Work to complete
Go through the records below and show every line with the string "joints".

[Data extracted from a collection]
::::::::

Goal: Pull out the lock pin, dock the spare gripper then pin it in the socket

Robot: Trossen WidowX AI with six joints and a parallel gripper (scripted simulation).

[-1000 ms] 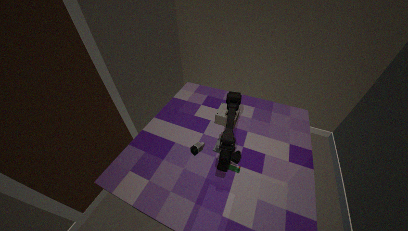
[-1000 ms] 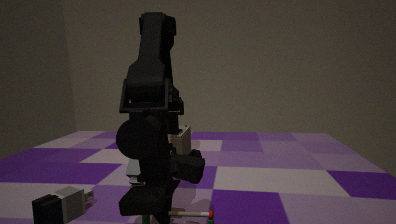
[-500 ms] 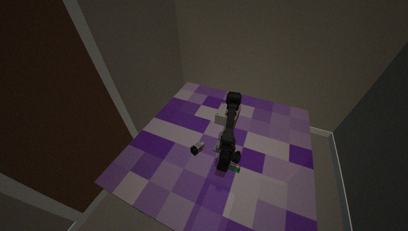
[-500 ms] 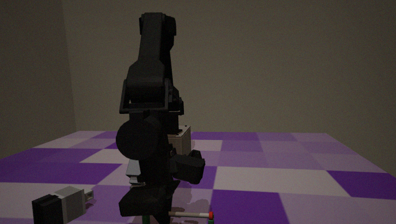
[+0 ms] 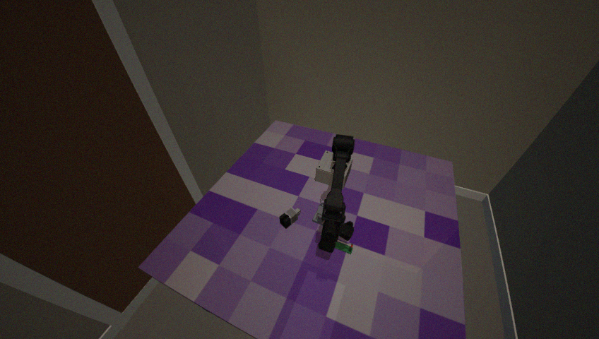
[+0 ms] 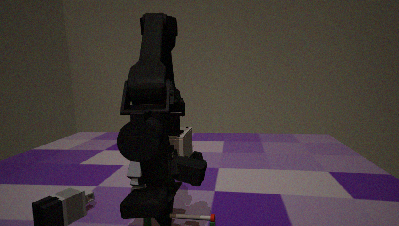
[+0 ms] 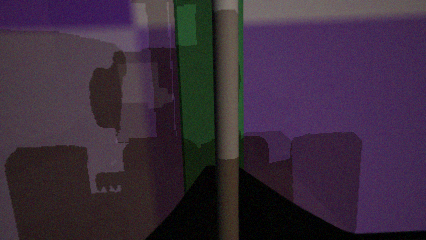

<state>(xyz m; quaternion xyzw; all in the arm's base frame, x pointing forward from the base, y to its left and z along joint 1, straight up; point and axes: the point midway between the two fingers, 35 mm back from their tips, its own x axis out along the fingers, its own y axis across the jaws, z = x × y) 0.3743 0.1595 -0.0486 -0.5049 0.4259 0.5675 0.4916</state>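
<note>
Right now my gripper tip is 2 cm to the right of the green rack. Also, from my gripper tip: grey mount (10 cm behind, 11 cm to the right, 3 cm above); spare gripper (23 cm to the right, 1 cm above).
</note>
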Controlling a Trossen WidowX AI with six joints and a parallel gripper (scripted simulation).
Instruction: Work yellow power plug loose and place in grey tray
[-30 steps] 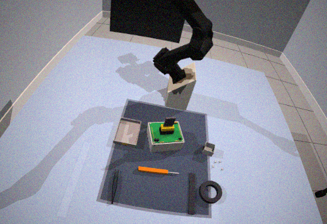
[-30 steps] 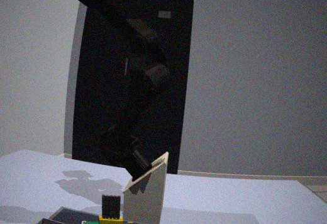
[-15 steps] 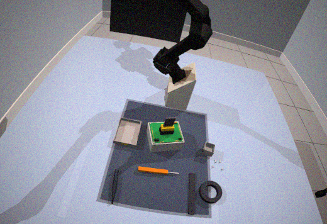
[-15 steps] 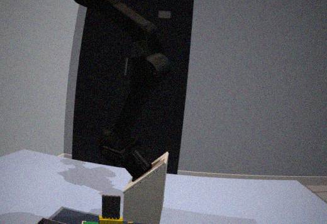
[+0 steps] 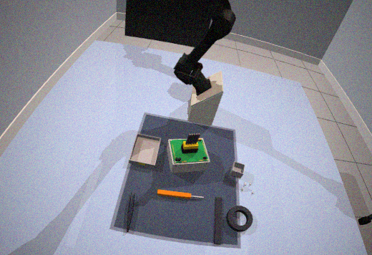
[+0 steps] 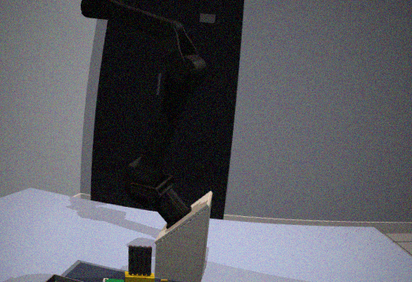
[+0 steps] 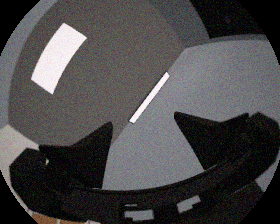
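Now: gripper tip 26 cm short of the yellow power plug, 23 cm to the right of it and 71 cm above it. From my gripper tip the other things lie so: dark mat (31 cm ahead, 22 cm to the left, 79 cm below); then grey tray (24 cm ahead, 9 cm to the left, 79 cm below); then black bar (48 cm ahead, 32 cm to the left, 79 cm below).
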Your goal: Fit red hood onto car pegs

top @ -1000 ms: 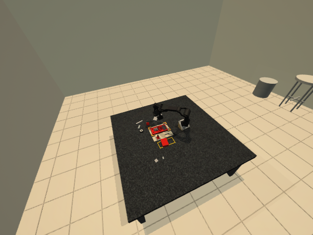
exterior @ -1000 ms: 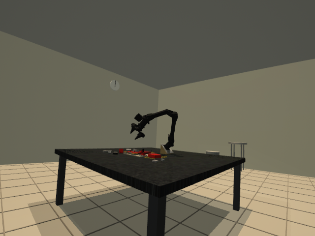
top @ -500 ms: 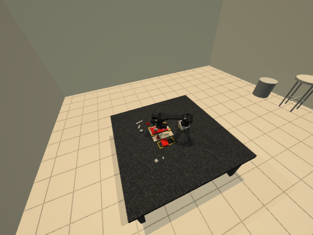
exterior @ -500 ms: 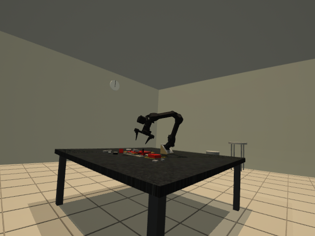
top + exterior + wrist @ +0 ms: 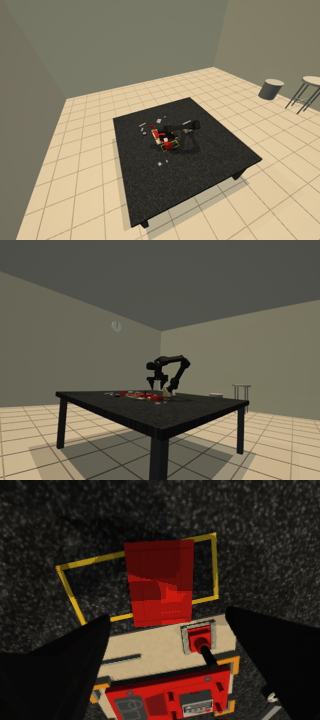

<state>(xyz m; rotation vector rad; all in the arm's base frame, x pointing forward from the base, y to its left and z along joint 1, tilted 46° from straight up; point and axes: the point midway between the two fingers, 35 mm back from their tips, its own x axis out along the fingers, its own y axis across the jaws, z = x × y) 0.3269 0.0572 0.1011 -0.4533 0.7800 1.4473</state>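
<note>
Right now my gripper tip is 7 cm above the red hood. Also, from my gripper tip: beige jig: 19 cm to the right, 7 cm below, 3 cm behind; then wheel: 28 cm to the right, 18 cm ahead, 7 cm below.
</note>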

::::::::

Exercise answer
Robot: Trossen WidowX AI with six joints and a parallel gripper (scripted simulation).
Controlling a Trossen WidowX AI with six joints and a parallel gripper (scripted simulation).

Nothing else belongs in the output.